With the audition over, De Niro and DiCaprio end their brief rivalry and decide to enjoy their evening in Japan with one another.

==Cast==
- Robert De Niro as himself
- Leonardo DiCaprio as himself
- Brad Pitt as himself / Aaron Cross
- Martin Scorsese as himself
- Rodrigo Prieto as himself

==Production==
The Audition was financed by the Melco Crown Entertainment Limited to commission the opening of Studio City, the company's third casino in the southern Chinese territory of Macau. As advertisements for casinos are banned in mainland China, speculation arose that Melco used the short to exploit a loophole to promote the casino. With the short film's budget around $70 million, each actor was reportedly paid $13 million for less than two days' work.

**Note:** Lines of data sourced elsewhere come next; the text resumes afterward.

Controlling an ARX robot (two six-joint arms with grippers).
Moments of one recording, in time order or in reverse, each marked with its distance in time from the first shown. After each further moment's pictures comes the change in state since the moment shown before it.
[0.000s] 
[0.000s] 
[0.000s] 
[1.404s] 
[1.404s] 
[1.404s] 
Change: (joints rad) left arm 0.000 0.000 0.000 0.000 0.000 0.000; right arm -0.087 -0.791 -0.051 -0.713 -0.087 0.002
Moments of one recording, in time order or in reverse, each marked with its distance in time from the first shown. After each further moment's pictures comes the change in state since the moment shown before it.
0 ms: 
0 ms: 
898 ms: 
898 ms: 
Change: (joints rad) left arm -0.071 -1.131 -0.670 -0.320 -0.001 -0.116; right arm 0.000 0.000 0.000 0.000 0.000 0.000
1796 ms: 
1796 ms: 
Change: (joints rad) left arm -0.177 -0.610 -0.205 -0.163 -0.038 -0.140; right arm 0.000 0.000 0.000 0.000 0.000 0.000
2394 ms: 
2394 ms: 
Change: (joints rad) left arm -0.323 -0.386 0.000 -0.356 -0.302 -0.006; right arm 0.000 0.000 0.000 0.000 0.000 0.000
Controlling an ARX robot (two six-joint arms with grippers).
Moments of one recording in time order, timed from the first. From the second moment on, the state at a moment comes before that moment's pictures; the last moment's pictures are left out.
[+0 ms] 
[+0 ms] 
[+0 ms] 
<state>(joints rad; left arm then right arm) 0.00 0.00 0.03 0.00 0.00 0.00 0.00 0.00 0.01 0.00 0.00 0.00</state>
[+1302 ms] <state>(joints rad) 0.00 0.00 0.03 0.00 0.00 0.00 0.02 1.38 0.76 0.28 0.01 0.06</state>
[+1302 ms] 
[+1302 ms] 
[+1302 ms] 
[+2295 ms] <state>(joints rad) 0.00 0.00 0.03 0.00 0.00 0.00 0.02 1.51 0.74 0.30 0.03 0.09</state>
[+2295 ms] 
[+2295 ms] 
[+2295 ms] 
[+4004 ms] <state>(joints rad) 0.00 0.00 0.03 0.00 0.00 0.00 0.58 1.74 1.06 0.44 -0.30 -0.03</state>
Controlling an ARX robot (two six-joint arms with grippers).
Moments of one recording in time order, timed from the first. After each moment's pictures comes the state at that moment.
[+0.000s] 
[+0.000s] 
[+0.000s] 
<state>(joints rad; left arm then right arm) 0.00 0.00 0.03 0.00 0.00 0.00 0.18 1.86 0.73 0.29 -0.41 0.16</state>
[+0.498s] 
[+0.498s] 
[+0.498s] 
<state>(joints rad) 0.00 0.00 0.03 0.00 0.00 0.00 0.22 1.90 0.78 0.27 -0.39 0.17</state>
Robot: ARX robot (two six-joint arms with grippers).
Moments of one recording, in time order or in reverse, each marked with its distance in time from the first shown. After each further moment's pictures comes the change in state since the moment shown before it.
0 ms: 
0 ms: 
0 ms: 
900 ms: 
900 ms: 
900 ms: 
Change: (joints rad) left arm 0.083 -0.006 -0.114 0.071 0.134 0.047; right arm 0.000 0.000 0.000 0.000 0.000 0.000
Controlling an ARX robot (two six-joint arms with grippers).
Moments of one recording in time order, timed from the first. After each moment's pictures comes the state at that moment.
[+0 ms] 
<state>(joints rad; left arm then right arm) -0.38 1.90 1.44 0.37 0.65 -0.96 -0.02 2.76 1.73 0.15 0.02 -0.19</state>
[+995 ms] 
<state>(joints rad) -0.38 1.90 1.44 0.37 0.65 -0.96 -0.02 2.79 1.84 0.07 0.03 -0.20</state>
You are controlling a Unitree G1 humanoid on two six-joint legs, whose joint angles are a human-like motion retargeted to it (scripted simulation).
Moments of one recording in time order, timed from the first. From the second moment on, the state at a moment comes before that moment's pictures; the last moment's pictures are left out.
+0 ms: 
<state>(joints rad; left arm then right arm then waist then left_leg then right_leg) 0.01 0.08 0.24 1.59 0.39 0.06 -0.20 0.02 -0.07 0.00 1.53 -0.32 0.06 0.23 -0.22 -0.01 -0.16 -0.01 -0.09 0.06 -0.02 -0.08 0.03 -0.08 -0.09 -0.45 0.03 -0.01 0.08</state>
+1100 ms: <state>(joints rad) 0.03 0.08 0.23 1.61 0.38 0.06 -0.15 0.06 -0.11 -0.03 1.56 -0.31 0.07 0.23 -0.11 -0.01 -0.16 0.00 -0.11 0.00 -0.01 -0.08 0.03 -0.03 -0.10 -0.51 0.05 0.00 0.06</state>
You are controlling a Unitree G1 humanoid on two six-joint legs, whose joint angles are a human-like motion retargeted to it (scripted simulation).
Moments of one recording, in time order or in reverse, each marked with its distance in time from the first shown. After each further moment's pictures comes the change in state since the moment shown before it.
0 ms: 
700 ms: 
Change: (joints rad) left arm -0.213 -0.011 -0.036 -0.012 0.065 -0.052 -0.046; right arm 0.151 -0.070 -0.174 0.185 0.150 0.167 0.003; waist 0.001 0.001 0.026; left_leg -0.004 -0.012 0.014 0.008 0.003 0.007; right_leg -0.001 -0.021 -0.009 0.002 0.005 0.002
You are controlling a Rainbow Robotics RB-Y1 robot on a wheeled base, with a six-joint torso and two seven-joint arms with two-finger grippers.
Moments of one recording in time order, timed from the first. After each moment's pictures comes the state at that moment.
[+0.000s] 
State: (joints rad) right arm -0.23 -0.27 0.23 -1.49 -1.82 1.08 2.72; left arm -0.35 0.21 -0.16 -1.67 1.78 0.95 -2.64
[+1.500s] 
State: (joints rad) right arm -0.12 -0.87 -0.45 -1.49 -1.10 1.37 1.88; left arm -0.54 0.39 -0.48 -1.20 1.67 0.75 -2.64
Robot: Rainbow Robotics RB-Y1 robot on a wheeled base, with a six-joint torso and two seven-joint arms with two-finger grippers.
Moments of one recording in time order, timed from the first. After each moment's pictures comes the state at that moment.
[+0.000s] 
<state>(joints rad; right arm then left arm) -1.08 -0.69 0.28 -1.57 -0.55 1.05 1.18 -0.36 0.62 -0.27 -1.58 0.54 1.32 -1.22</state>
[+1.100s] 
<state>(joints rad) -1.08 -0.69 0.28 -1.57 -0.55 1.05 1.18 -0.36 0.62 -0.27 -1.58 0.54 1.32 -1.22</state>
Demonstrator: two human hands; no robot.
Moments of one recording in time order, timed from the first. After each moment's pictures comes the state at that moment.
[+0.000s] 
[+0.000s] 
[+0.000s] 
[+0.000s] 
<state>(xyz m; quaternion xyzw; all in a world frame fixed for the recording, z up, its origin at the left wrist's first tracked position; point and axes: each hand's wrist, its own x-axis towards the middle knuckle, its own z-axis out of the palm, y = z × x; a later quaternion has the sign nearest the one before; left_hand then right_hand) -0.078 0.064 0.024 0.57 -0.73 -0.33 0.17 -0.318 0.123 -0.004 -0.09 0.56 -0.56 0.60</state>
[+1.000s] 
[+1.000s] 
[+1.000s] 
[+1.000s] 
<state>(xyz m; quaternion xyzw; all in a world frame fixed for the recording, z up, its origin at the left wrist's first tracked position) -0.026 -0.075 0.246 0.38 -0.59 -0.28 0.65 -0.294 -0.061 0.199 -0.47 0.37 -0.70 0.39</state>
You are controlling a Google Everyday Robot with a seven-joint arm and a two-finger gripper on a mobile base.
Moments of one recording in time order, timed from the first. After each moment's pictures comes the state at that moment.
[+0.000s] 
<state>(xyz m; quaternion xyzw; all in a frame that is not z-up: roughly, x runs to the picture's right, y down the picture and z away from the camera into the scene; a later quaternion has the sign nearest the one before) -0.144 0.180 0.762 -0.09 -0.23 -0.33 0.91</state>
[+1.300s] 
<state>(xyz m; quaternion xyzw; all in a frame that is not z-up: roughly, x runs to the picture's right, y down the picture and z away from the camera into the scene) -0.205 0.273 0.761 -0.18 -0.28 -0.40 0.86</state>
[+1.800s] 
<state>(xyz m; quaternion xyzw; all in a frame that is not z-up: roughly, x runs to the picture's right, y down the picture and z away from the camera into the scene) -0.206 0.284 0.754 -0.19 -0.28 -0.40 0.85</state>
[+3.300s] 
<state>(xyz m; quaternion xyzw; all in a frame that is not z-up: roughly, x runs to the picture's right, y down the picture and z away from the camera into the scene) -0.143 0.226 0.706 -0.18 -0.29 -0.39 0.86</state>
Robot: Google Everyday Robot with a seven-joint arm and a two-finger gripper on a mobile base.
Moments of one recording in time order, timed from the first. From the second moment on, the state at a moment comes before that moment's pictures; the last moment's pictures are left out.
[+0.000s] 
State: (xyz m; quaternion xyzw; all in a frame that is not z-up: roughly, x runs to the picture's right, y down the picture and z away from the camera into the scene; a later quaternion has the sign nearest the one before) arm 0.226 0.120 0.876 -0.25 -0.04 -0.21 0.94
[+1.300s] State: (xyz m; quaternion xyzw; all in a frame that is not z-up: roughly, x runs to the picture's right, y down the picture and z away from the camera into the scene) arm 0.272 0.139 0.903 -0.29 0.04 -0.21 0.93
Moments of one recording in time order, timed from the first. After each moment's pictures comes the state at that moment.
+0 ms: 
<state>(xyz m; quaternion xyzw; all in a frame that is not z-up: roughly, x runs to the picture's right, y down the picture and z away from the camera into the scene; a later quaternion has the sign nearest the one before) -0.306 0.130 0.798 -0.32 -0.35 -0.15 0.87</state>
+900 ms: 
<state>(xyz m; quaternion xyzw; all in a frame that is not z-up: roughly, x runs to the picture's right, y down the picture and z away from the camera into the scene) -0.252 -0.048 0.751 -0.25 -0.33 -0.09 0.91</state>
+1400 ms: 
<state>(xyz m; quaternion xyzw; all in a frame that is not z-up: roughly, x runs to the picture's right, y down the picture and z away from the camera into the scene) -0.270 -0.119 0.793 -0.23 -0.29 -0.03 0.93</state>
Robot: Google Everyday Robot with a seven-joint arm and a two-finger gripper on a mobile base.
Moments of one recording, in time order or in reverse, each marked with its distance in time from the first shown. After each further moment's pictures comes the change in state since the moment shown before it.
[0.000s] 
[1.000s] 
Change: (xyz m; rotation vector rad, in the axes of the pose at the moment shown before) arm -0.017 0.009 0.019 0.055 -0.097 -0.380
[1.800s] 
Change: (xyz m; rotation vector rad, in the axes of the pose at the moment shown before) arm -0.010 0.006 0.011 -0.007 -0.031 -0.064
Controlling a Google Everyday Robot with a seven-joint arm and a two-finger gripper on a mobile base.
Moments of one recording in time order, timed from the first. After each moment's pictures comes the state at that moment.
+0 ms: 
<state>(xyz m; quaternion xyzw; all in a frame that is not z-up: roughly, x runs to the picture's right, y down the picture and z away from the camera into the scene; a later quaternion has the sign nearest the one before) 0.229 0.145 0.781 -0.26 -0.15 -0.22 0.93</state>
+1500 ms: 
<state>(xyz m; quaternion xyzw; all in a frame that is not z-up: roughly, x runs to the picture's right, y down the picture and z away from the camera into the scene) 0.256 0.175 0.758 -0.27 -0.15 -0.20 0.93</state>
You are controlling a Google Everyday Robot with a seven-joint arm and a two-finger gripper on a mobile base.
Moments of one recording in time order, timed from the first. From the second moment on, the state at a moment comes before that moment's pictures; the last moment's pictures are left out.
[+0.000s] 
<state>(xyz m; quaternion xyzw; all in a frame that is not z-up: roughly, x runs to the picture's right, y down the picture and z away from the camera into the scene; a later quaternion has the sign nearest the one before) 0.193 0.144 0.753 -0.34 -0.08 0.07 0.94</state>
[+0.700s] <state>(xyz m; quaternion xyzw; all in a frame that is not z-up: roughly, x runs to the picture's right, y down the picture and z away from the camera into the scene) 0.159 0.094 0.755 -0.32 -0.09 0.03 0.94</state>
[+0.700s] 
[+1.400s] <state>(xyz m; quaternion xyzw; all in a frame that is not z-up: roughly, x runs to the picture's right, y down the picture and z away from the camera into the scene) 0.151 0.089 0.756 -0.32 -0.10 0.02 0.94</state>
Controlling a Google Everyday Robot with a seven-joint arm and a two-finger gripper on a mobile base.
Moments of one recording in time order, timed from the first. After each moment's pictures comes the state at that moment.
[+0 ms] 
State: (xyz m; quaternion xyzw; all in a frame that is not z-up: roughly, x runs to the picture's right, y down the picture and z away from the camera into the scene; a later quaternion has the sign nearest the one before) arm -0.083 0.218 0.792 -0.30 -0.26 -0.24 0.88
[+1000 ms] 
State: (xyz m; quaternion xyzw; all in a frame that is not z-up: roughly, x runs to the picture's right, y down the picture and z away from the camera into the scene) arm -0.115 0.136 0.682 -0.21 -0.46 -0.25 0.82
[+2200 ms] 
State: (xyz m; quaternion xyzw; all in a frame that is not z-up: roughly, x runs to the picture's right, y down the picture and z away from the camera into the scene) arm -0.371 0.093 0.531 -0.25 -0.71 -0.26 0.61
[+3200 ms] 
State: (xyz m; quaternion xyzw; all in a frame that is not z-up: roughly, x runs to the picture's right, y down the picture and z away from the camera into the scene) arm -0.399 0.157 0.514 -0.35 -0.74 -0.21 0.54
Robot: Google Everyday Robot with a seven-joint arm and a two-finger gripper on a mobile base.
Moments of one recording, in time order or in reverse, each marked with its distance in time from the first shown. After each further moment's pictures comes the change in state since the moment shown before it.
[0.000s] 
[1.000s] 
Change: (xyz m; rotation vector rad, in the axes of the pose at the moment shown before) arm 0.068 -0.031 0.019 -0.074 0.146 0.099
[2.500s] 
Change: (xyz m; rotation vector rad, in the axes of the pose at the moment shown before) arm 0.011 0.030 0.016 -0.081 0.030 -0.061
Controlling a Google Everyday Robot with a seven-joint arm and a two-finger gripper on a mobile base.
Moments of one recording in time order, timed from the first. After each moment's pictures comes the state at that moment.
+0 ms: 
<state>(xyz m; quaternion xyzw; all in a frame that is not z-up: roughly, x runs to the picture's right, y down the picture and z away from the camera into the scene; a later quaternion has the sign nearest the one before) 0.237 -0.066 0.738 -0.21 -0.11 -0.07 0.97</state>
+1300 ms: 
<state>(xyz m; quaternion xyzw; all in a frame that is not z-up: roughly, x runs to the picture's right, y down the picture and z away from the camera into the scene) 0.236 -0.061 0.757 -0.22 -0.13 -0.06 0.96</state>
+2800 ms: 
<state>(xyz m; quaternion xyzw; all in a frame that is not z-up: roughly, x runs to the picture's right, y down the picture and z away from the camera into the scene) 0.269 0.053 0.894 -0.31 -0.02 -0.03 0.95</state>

The script was written by Terence Winter, with whom director Martin Scorsese had previously collaborated on The Wolf of Wall Street and Boardwalk Empire. Scorsese described the writing process for a short as being "tougher in a way" than for a feature film, as a short had to be self-contained rather than preluding to a larger work. He also said his aim for the script was to create a heightened sense of reality-based humor based on the actors in the film. Shooting lasted for less than one week and was done in New York City. The casino was not built during the short film's production, resulting in 3D renderings needing to be done in order to recreate the location during filming.

Scorsese and actors Robert De Niro and Leonardo DiCaprio relished the opportunity to collaborate on the project. The director acknowledged the strong bond between the three of them, as he first learned of DiCaprio through De Niro. DiCaprio called De Niro and Scorsese his "two fathers in the world of cinema" and described the years of collaboration between the director and his counterpart as "the greatest relationship in cinema history". Both actors had individually worked with Scorsese several times; De Niro had worked with the director on eight films when the short was released, DiCaprio had worked with Scorsese on five. Meanwhile, De Niro and DiCaprio had previously appeared together in two films – This Boy's Life and Marvin's Room – the former being DiCaprio's first theatrically-released film. However, the three had never collaborated on a project together. They would eventually collaborate on a feature film eight years later, Killers of the Flower Moon.

De Niro and DiCaprio found the short film's premise humorous due to their long histories of working with Scorsese. DiCaprio also praised Martin Scorsese's acting, claiming the director "stole the show".

==Release==
On October 27, 2015, The Audition made its official world premiere at Studio City in Macau, China in conjunction with the resort's grand opening. Scorsese, De Niro, DiCaprio and producer Brett Ratner were each in attendance for the premiere.

A prior screening had taken place earlier that month at the 20th Busan International Film Festival in South Korea on October 3, 2015. The short was also supposed to screen at the Venice Film Festival on September 7, 2015, but was reportedly cancelled due to technical problems. Rumors also floated that the reason behind the cancellation was due to some perceiving the film as a promotional piece rather than one of artistic merit.

The Audition has never had a commercial release to date. However, it was placed before feature film screenings in cinemas across Hong Kong and China, presumably to further promote Studio City.

===Critical reception===
Elizabeth Kerr of The Hollywood Reporter called The Audition a "keenly self-aware pop culture nugget" that blurred the line between art and advertising. She noted that the short's contents thrived off this tension, saying "The Audition works on the strength of its (surprise!) strong cast and an awareness that they're all shilling for a casino chain. But Scorsese and his A-list cast pull it off with aplomb, having a good time at their own expense".